Horizon 2020, the EU’s next research and innovation funding programme, should act as the catalyst for building critical mass for research and innovation in Wales, the Welsh Government’s Enterprise and Business Committee has said.
Horizon 2020 is the follow-up to the Framework 7 programme (FP7), and will run from 2014 to 2020. The official proposal suggests it would spend about €80 billion (£62bn) during that period.
The committee says that Wales needs to tackle its current “under performing” in securing EU research funding. It quotes numbers showing that under the 2007-2013 FP7 Wales secured €84m (£66m) of funding, which is only 2.26 per cent of the total UK share. Scotland secured 9.4 per cent of funding.
The report suggests that the Welsh higher education sector should therefore provide information on the levels of participation in the 2013 call under FP7 to assess whether current support for drafting and submitting funding bids is making any difference.
Meanwhile, the Welsh Government should consider developing a so-called CoFund Initiative under Horizon 2020, which covers regional and national fellowship programmes for research career development.
The country should also make sure it capitalises on “achieving synergies” between the Horizon 2020 and EU structural funds. The latter, it recommends, could be used to support projects that fail to secure Horizon 2020 funding; to finance commercialisation of research; and for post-graduate programmes.

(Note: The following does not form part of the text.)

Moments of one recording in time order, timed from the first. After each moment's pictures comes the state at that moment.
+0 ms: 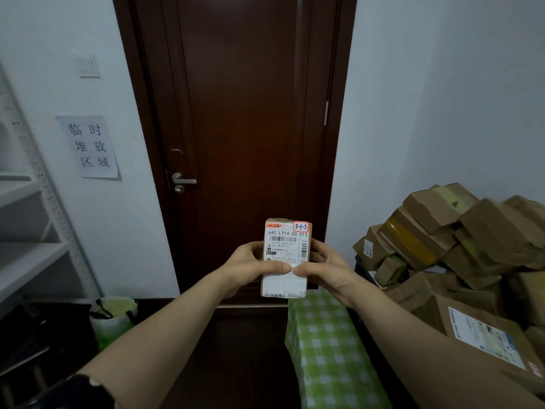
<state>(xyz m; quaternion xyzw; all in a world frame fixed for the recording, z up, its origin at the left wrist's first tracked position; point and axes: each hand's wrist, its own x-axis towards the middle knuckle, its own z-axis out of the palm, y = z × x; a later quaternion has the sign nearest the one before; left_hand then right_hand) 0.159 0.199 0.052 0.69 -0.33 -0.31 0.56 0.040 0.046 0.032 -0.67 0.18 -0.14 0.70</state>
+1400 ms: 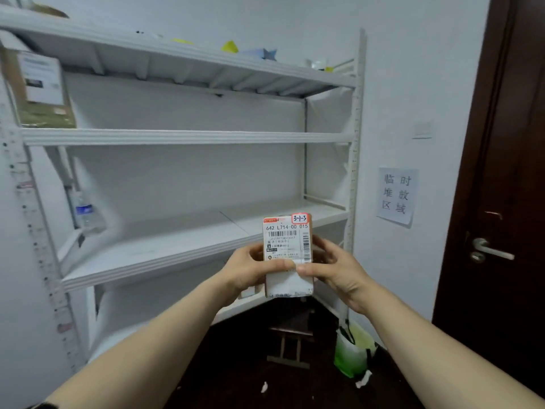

In addition, the government has to address the European Commission proposal that regions will have to develop “smart specialisation strategies” to access structural funds in the future. The report recommends that the government “drive forward a smart specialisation strategy, in consultation with key stakeholders, which aims to create a real culture of innovation throughout academia and industry in Wales”.
The committee also recommends that the government sets out its position on the Horizon 2020 proposal.
However, it says it would like to see an amendment to the proposal to maintain the 2014 budget for the Marie Curie Actions programme for researcher exchange. It argues that Welsh universities are particularly strong in securing funding through this programme, with 15 per cent of the FP7 funding secured by Welsh organisations coming from the Marie Cure Actions. This, it adds, is higher than the EU average.
“We see [the Horizon 2020 proposals] presenting a significant challenge and important opportunity for increasing the competitiveness of the higher education sector in Wales, and for strengthening engagement between higher education and business, both at home and abroad,” said Nick Ramsay, chairman of the committee, in a statement.
“We recognise that Wales’s achievements in attracting research funding as a whole will not be transformed instantly, but we hope that Horizon 2020 will be a catalyst for Welsh Government, higher education and business to build together the critical mass for research and innovation to help transform the Welsh economy in the future,” he said.